If I were designing serious agent systems right now, I would obsess over:

• approval boundaries
• reversible actions
• staged execution
• policy-aware tool access
• exception routing
• auditability of who delegated what to the system

Not because those things are glamorous. Because they are where trust is actually built.

A simple test for any AI workflow

Here is the short test I would use.

For each meaningful action, ask:

• Can the system see this?
• Can it suggest something about this?
• Can it prepare something about this?
• Can it execute something about this?
• Who can authorize the jump from one level to the next?

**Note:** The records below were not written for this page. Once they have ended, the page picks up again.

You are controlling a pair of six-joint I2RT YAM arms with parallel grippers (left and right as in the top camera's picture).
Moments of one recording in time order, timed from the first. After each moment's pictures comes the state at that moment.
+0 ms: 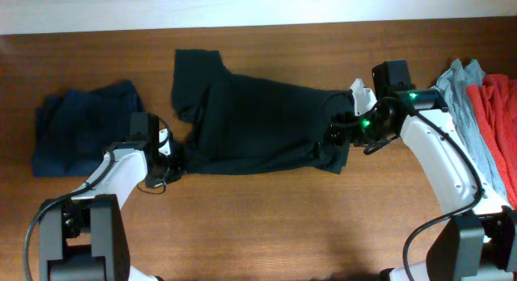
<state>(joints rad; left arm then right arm) 0.02 1.71 0.89 -0.58 0.19 -0.26 0.06 1.63 1.30 -1.00 -0.39 0.08</state>
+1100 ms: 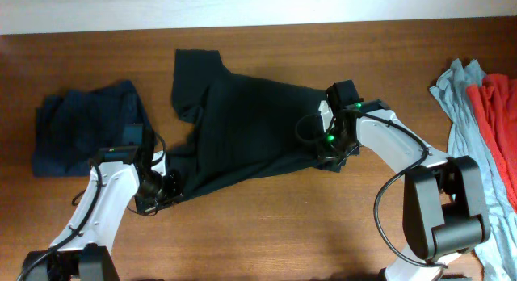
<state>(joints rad) 0.02 1.50 0.89 -1.01 0.20 -0.26 0.22 1.85 1.19 -0.80 -0.19 0.13</state>
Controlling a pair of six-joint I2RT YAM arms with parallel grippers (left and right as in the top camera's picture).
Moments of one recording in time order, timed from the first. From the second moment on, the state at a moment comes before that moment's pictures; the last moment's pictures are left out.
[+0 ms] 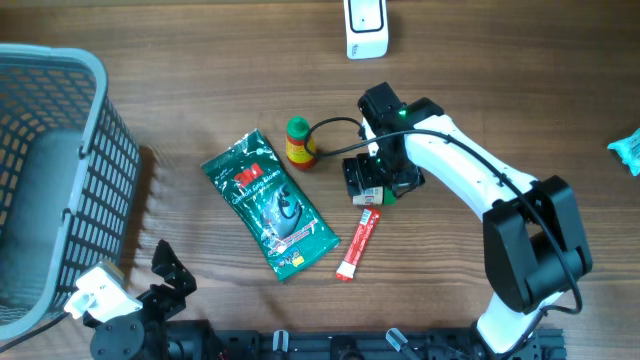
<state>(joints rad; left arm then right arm) 0.01 0.01 0.66 -1.10 -0.31 -0.49 0.48 1.89 1.33 -0.99 -0.18 0.29</state>
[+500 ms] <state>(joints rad) 0.01 0.01 0.66 -1.10 -0.31 -0.49 0.62 1.89 1.37 -1.19 -0.06 0.70</state>
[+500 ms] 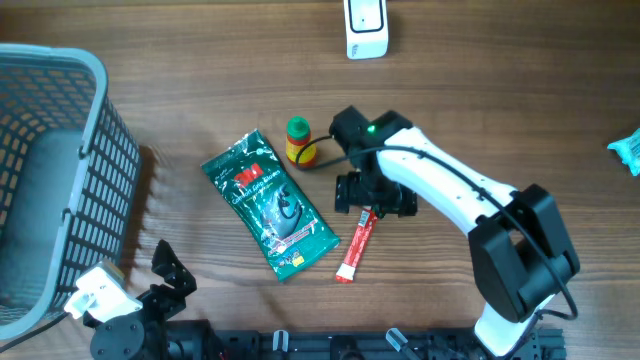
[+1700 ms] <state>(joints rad) 0.01 0.01 0.66 -1.10 -0.31 -0.49 0.36 2.00 1.48 -1.18 -0.31 0.81</state>
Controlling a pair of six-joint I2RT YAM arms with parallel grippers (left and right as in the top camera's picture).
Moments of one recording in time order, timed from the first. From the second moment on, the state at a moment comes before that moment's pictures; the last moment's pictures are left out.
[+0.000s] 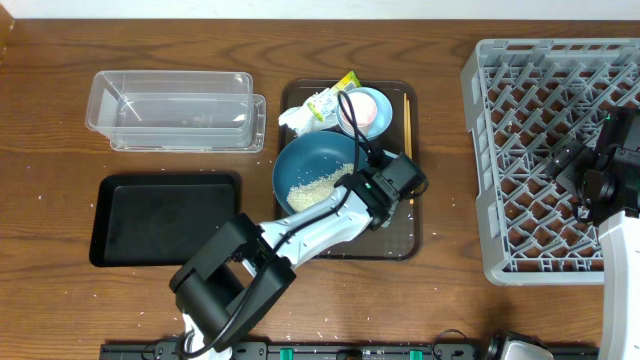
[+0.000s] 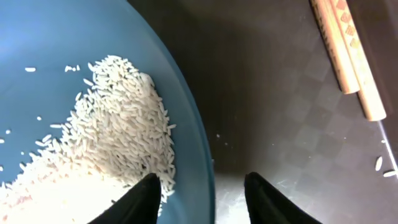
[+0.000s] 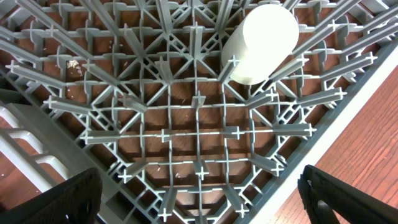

If those answers are unclear, the workflow is not really designed yet. It is just hopeful.

Working thesis

My current view is this:

The next important design layer in AI systems is not just intelligence, and not just “human in the loop.” It is authority design.

That means deciding:

• what the system may observe
• what it may recommend
• what it may stage
• what it may execute
• and where humans actually retain control in a way that matters

People who keep focusing only on capability will miss where a lot of the real product and management work is moving.

Because once AI systems start acting inside real workflows, the decisive question is no longer:

Can it do the job?

It is:

Should it be allowed to do this part of the job yet?

That is a better question. And increasingly, it is the one that will matter most.